# How long to wait after respray before washing/wax



## Neil_Ireland (Jun 10, 2006)

Hi all,

Just wondering how long should a fresh paint job be left before I can wash or wax it? It's solvent based paint with clear coat.

Thanks,
Neil.


----------



## xJay1337 (Jul 20, 2012)

Solvent based you generally have to wait a peroid of weeks and weeks.
Waterbased you can wax immediately.

Check with your bodyshop as they would be the most knowledgable people to ask surely?


----------



## Aaran (Sep 18, 2007)

ask with bodyshop. any warranty /claim will be based on their say so. no good one of us telling you its fine to wax and then it causes solvent pop or makes the clear go cloudy. you have comeback asking them and following their advice 

rule of thumb oven backed properly a few days/weeks, air dried then i always say at least a minimum of 3 months to be on the safe side.


----------



## Neil_Ireland (Jun 10, 2006)

Thanks guys, I'll ask the next time I'm out with him.


----------



## Andyb0127 (Jan 16, 2011)

Fresh paint you need to leave for 10-12 weeks for the out gassing to take place. 
Its safe to use a wax on but no sealents, you can only use sealents after 10-12 weeks. :thumb:


----------



## lowejackson (Feb 23, 2006)

Agree with the others, just ask the painter

Optimum Car Wax is safe on fresh paint - no solvents, abrasives and is very easy to use


----------



## Neil_Ireland (Jun 10, 2006)

I've a show to attend about 2 weeks after so wanted to have it looking it's best.
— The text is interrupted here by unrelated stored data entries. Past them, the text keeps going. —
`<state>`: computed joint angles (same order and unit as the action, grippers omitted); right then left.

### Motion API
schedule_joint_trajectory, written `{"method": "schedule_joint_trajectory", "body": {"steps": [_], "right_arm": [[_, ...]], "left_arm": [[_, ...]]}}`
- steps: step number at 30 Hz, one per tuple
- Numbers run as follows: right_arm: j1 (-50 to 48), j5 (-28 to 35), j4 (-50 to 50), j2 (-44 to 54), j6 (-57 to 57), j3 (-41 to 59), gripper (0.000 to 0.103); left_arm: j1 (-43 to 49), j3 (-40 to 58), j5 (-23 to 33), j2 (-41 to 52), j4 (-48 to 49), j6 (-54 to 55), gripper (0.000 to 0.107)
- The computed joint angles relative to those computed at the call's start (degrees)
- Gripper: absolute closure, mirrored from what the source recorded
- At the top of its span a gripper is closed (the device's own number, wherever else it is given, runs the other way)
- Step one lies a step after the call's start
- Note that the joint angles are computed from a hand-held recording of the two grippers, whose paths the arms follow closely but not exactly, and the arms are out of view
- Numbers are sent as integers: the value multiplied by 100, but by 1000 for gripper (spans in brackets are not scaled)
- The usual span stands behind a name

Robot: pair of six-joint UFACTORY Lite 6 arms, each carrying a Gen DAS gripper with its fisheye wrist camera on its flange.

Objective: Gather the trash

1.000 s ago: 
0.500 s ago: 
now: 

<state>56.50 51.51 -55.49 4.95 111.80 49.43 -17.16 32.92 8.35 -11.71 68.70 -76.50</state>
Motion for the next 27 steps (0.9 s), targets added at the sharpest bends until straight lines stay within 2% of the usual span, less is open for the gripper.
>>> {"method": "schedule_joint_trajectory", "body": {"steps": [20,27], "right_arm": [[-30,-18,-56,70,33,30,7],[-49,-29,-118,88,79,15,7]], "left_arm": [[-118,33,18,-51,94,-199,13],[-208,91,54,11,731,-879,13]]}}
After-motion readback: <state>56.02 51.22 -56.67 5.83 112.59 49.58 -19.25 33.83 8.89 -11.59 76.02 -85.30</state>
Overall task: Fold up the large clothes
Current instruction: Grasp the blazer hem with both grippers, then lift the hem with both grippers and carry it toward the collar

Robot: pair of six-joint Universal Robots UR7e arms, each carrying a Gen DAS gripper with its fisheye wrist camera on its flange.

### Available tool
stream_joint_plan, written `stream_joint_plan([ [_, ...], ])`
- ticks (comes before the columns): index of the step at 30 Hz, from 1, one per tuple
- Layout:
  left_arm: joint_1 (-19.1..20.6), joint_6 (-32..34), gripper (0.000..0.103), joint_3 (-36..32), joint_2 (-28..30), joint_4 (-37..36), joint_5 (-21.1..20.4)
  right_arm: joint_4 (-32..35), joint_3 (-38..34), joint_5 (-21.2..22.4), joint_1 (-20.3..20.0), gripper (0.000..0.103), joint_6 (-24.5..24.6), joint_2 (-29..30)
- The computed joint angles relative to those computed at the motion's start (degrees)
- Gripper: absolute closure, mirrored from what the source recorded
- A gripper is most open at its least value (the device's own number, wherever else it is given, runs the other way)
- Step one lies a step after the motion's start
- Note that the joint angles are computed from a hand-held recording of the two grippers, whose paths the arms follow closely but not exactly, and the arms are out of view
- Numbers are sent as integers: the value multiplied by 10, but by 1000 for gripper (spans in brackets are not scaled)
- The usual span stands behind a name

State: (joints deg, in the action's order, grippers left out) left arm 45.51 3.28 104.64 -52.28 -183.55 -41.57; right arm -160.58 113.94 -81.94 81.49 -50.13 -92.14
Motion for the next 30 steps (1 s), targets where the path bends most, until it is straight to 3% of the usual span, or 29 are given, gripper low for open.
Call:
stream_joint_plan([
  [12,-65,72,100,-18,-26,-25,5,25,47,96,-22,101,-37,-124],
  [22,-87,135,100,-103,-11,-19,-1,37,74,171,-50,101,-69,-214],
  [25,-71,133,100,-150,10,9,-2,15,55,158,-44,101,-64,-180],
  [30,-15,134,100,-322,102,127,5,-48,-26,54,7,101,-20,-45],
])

It's solid yellow, would dodo orange crush be suitable?


----------



## james vti-s (Aug 9, 2011)

i waited one week, i couldn't wait any more and got breat results


----------



## Black.MB (Aug 22, 2012)

I was told to wait 30-90 days.


----------



## xJay1337 (Jul 20, 2012)

Isn't that 60 days then?


----------



## efib (Sep 18, 2012)

The guy that paint mine washed it the next day before handing it to me , should I been worried ?


----------



## Andyb0127 (Jan 16, 2011)

efib said:


> The guy that paint mine washed it the next day before handing it to me , should I've been worried ?


Washing if is fine. 
It's sealents that you can't use, as get will stop the out gassing process. Which is basically the paint curing process where the solvents are coming out of the paint.


----------



## efib (Sep 18, 2012)

Andyb0127 said:


> Washing if is fine.
> It's sealents that you can't use, as get will stop the out gassing process. Which is basically the paint curing process where the solvents are coming out of the paint.


Thanks for that , I was really worried :/ so I will wash it in the weekend and I will polish it and apply sealant etc after 3-4 months , it will be cured by then ( I hope )


----------



## TigerUK (Apr 1, 2012)

Crap I put sealant onto my front quarter panel within weeks of getting it fixed and painted after accident


----------